• **PROBLEM DETAILS**: Leave out the pictures and repeat everything else in the records exactly.

—————

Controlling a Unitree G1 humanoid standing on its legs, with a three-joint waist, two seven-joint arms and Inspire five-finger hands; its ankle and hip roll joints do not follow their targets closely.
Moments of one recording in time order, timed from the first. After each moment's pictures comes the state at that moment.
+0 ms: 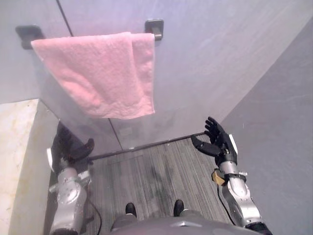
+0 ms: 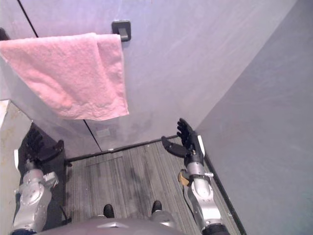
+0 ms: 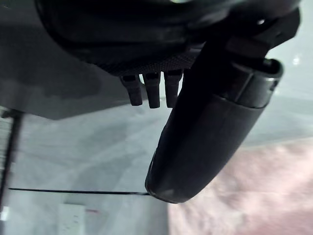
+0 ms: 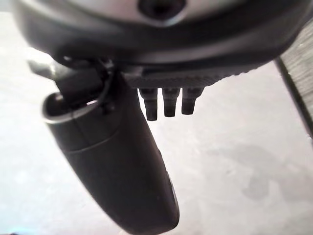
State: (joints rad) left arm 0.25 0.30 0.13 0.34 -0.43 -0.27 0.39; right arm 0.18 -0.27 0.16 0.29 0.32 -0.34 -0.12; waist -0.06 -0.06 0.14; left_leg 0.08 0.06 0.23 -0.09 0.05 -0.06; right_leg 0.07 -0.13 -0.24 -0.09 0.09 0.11
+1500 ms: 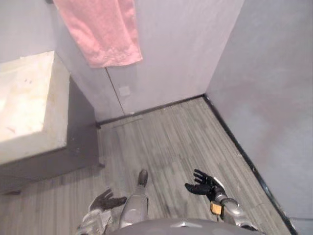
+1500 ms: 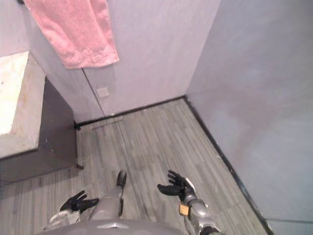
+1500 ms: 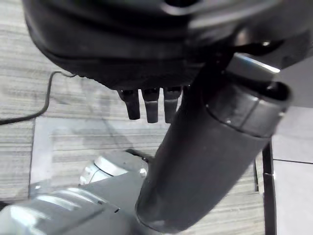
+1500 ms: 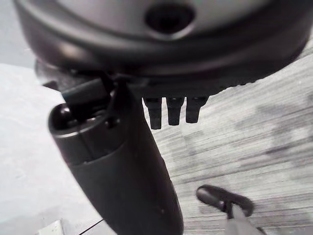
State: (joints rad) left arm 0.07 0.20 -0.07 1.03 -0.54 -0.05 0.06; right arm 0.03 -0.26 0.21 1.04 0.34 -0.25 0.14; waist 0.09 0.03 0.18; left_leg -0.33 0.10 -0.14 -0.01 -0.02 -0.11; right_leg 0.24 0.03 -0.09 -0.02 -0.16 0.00
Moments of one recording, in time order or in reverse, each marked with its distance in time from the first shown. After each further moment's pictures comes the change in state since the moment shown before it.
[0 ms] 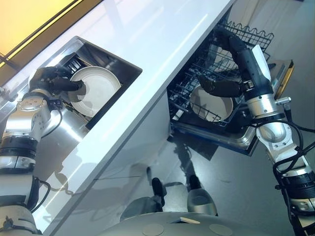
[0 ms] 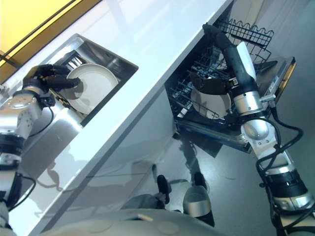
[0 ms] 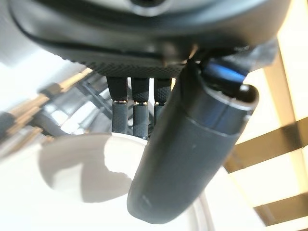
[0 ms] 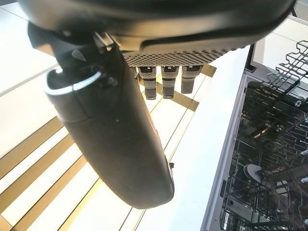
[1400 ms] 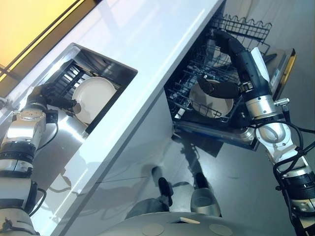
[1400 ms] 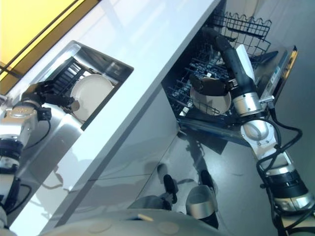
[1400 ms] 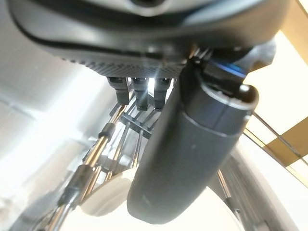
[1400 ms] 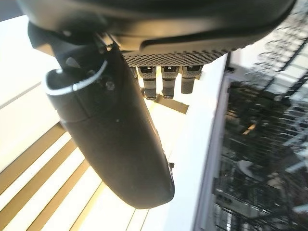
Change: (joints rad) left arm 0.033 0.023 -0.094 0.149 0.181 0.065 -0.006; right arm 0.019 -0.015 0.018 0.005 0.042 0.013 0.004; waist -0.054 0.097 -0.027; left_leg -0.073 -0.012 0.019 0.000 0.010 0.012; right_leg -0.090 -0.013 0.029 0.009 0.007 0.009
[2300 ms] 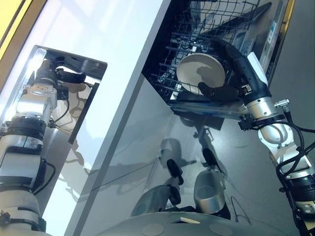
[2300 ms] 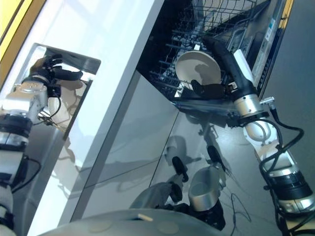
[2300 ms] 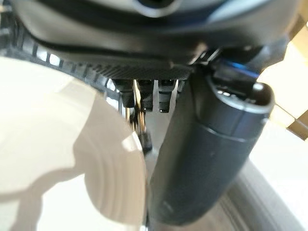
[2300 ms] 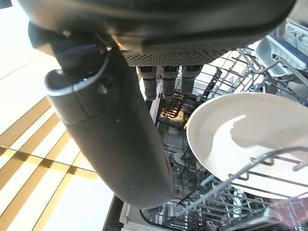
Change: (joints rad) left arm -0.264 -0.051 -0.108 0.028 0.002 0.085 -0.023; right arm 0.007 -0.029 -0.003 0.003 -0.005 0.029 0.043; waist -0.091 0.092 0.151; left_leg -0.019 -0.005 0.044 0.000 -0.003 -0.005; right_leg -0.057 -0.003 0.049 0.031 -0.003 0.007
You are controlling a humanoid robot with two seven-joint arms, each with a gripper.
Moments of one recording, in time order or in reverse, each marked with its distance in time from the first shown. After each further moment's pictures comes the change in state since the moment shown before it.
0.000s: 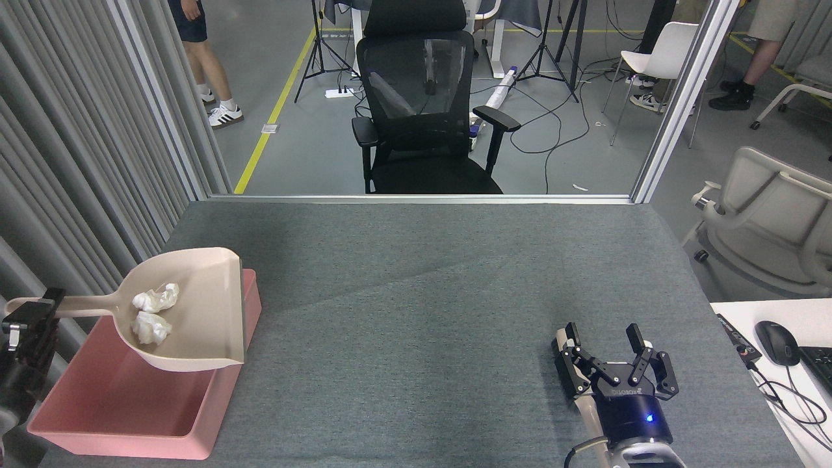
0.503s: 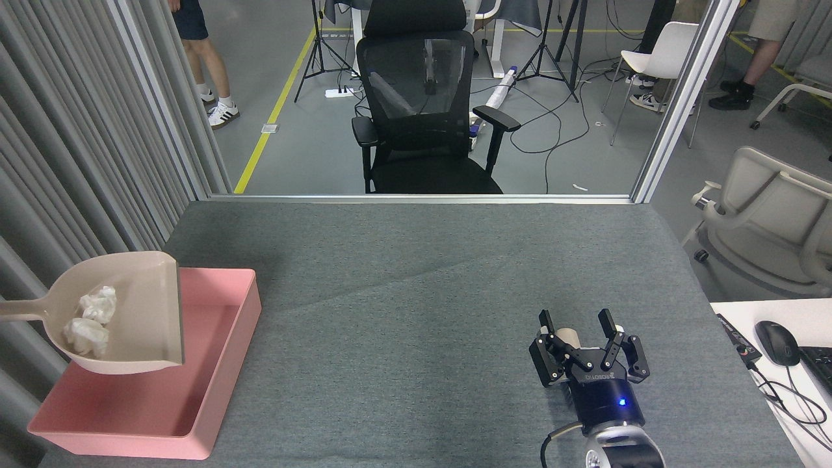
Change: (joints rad) left arm -0.107 0.153 0.007 0.313 -0.001 -0.195 -0.008; right arm -0.057 0.023 0.060 0.037 0.001 0.004 -0.001
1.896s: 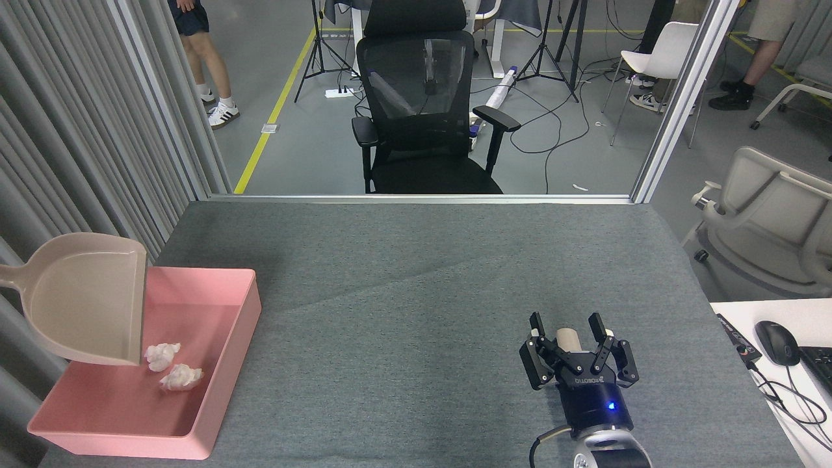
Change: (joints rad) left arm -0.184 0.075 -0.002 0.133 -0.443 -0.230 0.123; right arm 0.011 0.040 0.005 -0.006 0.008 0.011 -0.001
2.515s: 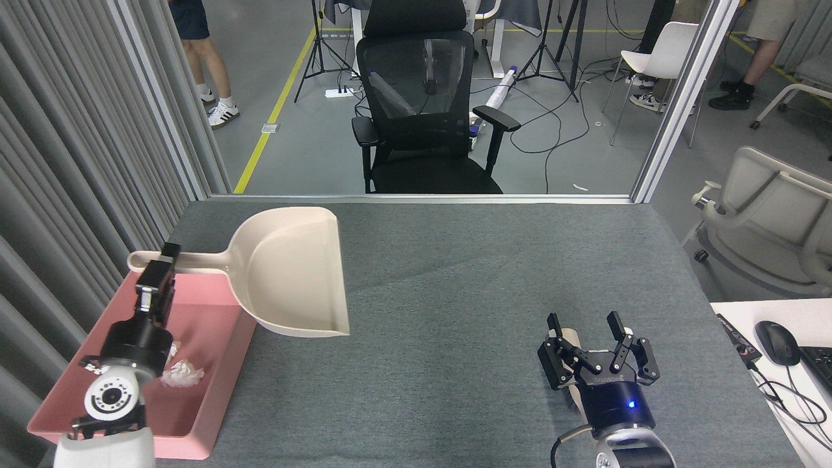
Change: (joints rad) left arm 0.217 -0.602 -0.068 -0.677 0.164 0.384 -0.049; right arm -0.002 -0.077 -0.006 0.003 -0.010 -0.003 -0.002
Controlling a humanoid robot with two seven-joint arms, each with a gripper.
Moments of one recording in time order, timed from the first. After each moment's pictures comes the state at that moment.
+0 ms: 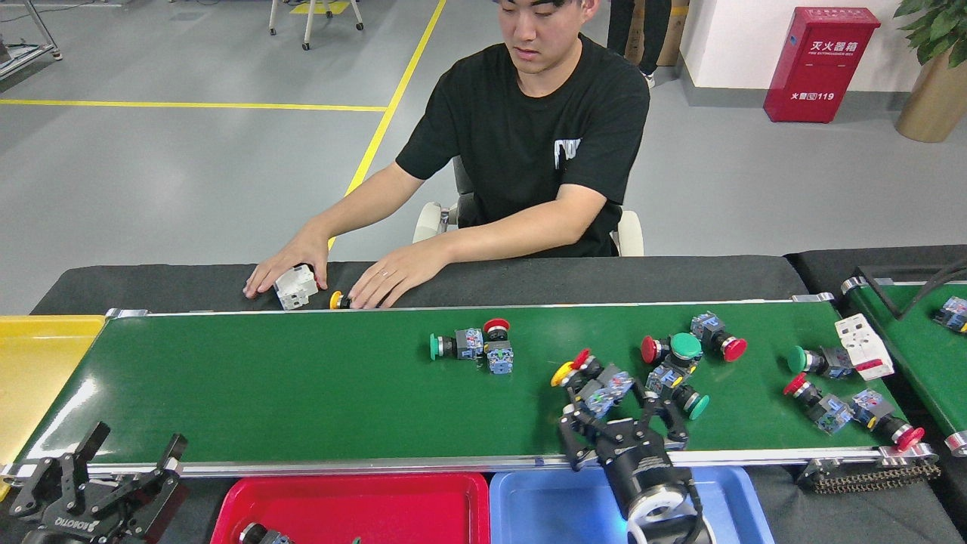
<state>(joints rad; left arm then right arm) 0.07 0.12 0.53 -1.59 -1.40 -0.77 -0.03 -0.02 0.08 0.47 -1.59 1.46 -0.07 0.10</state>
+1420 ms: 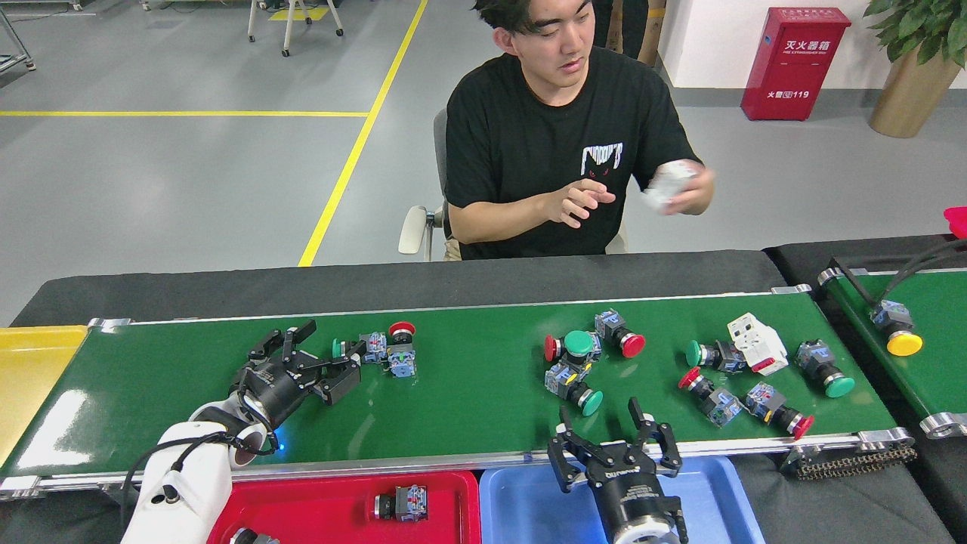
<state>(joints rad) -0.59 0.19 -0.15 -0.70 -1.53 -0.57 0.16 -0.08 0.11 0.31 -1.42 1.46 0.15 0.01</state>
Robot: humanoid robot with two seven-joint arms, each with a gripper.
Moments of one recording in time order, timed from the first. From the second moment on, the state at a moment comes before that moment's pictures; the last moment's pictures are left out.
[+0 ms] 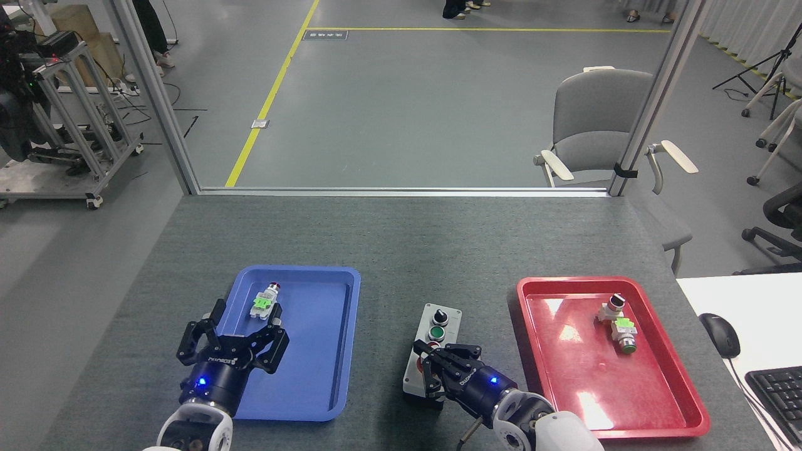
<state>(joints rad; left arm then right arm) -0.13 0.22 -0.20 -1.42 -1.21 0.03 0.18 -0.36 -0.07 0.48 -0.99 1.18 -0.44 0.00</state>
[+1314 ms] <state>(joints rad) -0.16 -0.05 -0.05 -1.33 -1.37 -0.01 0.16 -0.26 -0.18 -0.08 -1.09 1.12 -0.38 -0.13</state>
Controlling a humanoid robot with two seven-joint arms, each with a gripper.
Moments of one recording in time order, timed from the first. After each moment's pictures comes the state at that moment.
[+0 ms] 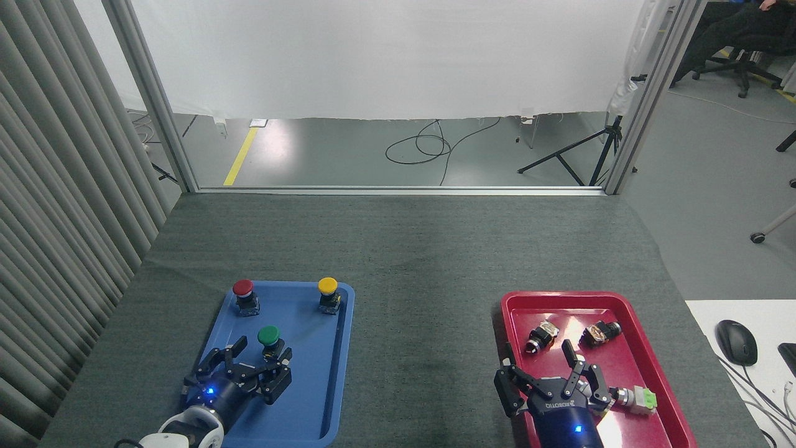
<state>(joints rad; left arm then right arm) -0.31 0.23 -0.20 -0.93 -1.28 -0.31 0.16 0.08 0.11 -0.04 -1.57 1.58 -0.12 -0.06</state>
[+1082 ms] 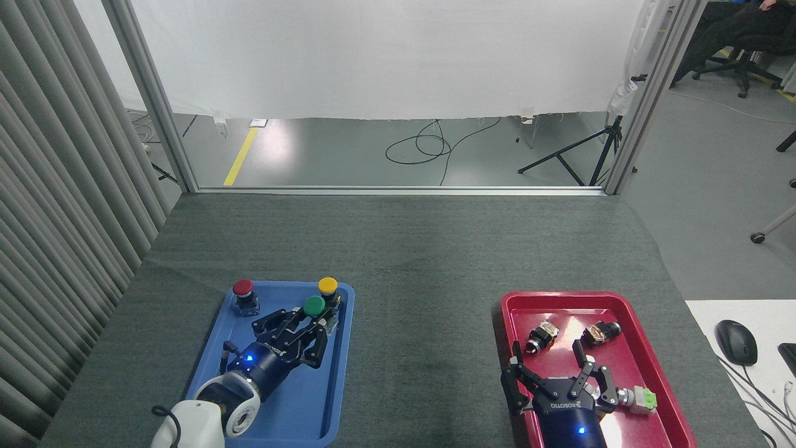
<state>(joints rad) -0.37 0.16 -0.26 -1.05 -1.28 -0.43 0.15 0.08 0.07 0.02 -1.58 1.58 0.00 -0.07</state>
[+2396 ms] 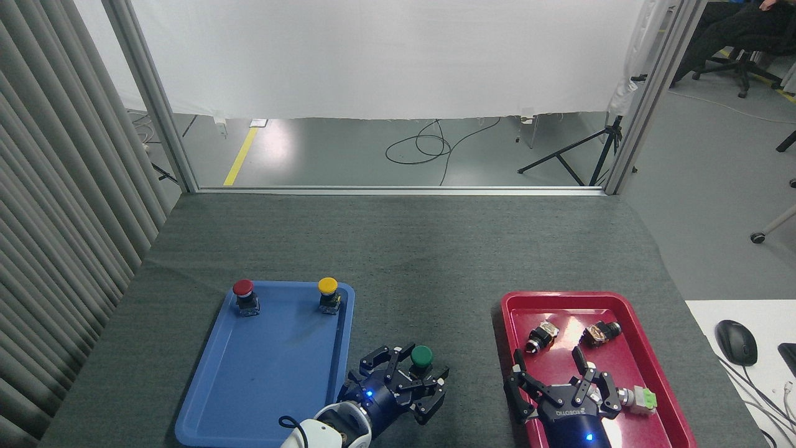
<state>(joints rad) -0.40 -0.11 -0.46 -0.85 -1.47 -0.33 0.17 0.10 0.06 -0.02 -1.58 1.53 -0.08 -0.06</state>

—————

• **WRITTEN ANSWER**:
Controlling a Unitree G1 humanoid standing on its legs, with a three-joint waist, two seven-joint arms and Inspire five-finger hands; its ankle and hip roll joints do not follow their targets closely.
Moments of one recording in time order, timed from the first. After each moment's pictures comes the state at that moment.
+0 ms: 
+0 ms: 
+0 ms: 
+0 ms: 
State: (joints rad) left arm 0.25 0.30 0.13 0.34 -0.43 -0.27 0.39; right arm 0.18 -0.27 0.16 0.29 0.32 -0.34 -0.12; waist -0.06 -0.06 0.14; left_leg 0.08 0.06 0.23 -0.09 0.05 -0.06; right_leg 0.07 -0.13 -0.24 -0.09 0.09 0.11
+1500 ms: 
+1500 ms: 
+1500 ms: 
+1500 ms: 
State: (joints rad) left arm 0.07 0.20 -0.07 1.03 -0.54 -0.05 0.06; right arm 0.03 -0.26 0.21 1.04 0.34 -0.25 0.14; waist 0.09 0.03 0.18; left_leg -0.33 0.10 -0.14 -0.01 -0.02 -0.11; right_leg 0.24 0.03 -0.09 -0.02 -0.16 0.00
Moments of one recording, in time order or in reverse, each marked with its distance in time from the first shown. After each further moment's pictures comes the change in state since the moment shown before it.
[0 ms] 
[0 ms] 
[0 ms] 
[0 ms] 
[1400 ms] 
[1400 ms] 
[1400 ms] 
[1400 ms] 
Change: (joints rad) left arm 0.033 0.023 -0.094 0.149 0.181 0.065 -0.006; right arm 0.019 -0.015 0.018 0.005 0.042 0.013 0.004; waist -0.054 0.097 -0.027; left_leg -0.073 -0.012 0.019 0.000 0.010 0.012; right_leg -0.090 -0.013 0.029 0.009 0.007 0.009
[2300 ms] 
[2300 ms] 
[2300 ms] 
[2300 ms] 
Change: (joints rad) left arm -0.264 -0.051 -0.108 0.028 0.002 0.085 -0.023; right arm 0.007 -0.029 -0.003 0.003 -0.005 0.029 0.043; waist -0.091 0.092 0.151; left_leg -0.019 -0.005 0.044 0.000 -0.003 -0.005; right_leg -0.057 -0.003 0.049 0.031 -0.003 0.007
You are controlling a humanoid robot with two seven-joint arms, each with a gripper.
Moments of one recording, in time order or in reverse, each marked with its distance in time from the first shown. After each further moment's pictures comes the change in state since the moment shown before it.
0.000s: 
0.503s: 
Change: (joints rad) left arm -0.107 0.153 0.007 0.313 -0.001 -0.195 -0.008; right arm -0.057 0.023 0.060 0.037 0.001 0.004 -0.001
1.896s: 
Change: (joints rad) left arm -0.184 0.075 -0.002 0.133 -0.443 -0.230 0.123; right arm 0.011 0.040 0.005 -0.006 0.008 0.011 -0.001
2.515s: 
Change: (joints rad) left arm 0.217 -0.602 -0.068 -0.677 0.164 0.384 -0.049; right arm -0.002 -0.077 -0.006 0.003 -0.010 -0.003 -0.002
Controlling a humanoid robot with two seven-joint arms, each with a gripper.
Moments of one recording in time order, timed from the first. After each moment's pictures comes the state at that moment.
+0 ms: 
<state>(joints rad; left arm then right arm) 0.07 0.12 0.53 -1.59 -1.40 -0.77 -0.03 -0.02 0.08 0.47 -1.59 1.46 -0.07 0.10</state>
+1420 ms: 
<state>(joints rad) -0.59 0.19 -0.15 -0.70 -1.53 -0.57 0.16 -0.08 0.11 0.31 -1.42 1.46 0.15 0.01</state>
Robot: humanoid robot with two seven-joint arms, each with a gripper.
Moments of one recording in time order, timed from the first. From the second moment on, the state at a moment comes before that moment's pictures; the last moment's pictures are left out.
[+0 ms] 
<state>(joints rad; left arm then right arm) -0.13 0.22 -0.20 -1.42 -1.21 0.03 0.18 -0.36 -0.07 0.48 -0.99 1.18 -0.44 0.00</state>
[+1314 ms] <state>(joints rad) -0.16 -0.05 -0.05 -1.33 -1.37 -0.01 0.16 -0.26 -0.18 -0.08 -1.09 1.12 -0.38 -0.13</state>
Controlling a humanoid robot with two seven-joint arms, each with a gripper.
Moments of one recording in time order, timed from the first. After each moment's pictures comes the state at that moment.
[+0 ms] 
<state>(joints rad; left arm then right arm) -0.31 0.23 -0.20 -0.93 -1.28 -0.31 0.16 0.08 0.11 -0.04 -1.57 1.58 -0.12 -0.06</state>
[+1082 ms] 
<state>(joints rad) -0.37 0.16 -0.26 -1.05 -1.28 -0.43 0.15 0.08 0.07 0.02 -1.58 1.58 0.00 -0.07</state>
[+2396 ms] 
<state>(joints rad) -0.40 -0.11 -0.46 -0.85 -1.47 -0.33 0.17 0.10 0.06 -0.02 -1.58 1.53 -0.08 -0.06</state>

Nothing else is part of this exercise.